▸ **WORK TASK**: Could you copy out every line of the data where the word "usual" occurs?

════════════════════

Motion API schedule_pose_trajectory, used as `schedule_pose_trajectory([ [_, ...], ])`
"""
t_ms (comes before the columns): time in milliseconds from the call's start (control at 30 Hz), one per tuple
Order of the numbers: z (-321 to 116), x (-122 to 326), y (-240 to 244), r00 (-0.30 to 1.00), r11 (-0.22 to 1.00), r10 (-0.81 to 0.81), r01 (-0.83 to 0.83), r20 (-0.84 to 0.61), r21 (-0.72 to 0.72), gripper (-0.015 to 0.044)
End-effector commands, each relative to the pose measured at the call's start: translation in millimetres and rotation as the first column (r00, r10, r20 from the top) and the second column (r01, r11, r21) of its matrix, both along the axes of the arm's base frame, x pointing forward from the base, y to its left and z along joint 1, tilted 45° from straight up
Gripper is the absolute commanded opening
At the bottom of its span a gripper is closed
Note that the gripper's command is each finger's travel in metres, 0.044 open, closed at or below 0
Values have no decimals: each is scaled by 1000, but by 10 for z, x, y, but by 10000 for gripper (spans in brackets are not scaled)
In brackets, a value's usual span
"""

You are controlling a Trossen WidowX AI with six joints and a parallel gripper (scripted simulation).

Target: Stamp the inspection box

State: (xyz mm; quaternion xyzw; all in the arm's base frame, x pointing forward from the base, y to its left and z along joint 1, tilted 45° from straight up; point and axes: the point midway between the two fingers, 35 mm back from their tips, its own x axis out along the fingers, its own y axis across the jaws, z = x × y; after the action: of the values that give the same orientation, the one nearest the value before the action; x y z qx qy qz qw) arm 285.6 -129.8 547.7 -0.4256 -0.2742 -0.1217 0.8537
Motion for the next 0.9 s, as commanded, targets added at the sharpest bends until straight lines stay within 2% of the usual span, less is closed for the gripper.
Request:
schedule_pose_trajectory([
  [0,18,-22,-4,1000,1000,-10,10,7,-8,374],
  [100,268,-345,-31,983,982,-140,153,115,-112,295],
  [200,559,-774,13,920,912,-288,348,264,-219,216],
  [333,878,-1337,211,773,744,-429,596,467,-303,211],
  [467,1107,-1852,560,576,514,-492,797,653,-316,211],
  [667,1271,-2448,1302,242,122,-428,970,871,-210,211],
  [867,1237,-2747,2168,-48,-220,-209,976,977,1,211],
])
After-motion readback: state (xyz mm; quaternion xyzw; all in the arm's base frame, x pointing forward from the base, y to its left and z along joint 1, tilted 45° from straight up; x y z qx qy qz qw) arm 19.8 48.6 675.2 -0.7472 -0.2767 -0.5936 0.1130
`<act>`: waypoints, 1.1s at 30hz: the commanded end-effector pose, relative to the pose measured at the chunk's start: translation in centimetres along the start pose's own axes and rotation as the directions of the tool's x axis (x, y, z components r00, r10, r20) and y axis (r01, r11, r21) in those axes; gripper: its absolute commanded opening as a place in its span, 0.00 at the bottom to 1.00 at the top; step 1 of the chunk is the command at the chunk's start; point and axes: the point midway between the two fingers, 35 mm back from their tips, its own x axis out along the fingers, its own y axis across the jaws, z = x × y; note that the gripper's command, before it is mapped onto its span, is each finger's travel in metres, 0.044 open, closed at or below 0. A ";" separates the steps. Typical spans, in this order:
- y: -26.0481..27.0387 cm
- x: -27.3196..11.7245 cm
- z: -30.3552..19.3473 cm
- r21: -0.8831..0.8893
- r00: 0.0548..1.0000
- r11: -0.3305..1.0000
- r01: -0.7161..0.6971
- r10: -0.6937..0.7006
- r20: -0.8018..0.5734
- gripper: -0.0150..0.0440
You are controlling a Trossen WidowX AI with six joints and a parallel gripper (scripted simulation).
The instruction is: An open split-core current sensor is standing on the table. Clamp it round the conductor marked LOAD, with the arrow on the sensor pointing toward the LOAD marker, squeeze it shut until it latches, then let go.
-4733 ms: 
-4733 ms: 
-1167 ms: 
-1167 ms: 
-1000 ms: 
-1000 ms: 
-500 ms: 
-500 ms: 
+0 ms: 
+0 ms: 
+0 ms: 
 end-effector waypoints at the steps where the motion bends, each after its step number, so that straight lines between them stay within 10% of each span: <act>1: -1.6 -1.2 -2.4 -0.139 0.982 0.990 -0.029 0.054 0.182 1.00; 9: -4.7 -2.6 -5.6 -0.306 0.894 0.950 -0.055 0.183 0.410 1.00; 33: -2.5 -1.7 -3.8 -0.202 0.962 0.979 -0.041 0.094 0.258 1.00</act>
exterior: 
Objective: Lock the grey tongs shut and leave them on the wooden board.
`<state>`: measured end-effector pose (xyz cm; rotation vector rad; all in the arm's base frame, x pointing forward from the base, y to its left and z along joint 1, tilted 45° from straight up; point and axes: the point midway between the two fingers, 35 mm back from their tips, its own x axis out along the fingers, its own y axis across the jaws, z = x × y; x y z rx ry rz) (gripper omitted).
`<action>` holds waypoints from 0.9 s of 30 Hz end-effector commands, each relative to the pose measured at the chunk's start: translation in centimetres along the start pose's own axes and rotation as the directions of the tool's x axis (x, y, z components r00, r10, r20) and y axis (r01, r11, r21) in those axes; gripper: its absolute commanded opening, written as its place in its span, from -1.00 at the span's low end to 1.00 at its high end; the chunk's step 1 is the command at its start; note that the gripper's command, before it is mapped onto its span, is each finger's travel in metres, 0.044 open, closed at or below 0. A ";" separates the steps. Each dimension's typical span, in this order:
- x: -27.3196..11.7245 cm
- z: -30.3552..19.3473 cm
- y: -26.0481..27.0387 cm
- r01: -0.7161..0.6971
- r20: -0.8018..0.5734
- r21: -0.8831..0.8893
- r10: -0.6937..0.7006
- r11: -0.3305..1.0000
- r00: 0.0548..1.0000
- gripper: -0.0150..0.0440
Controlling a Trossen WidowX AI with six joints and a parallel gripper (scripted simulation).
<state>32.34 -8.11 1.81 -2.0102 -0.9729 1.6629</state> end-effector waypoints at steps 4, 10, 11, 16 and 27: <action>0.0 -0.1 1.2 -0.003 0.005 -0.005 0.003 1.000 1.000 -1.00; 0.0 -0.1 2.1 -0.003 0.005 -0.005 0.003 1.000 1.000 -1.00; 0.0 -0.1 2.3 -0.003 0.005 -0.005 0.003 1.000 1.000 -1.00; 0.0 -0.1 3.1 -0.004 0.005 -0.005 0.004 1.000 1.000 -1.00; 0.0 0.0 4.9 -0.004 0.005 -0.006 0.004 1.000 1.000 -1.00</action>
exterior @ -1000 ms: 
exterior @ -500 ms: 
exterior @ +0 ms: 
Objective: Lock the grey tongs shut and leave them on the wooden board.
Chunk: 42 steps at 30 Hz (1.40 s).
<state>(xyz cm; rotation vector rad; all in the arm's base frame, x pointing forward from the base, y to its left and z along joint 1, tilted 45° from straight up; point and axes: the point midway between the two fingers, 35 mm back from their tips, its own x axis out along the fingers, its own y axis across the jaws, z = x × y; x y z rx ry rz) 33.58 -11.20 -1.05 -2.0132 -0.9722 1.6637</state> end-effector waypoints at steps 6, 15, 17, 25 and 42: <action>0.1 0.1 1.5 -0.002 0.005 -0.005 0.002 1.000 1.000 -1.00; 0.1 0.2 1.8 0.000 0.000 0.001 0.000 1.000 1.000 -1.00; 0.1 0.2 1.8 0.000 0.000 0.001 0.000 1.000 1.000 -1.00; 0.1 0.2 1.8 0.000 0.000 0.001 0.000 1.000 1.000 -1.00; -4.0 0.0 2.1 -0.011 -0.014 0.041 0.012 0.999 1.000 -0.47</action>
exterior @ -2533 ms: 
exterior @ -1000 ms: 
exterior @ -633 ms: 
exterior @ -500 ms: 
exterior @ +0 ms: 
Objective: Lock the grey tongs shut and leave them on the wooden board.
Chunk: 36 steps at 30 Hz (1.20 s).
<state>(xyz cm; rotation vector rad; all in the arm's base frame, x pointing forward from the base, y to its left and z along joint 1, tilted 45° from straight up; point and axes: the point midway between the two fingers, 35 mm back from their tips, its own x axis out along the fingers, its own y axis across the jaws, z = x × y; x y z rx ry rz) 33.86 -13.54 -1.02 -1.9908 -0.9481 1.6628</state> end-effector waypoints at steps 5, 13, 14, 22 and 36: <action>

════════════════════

▸ **YOUR RESPONSE**:
In brackets, a value's usual span
Motion for the next 0.9 s, as commanded, targets added at the sharpest bends until straight lines stay within 2% of the usual span, less is closed for the gripper.

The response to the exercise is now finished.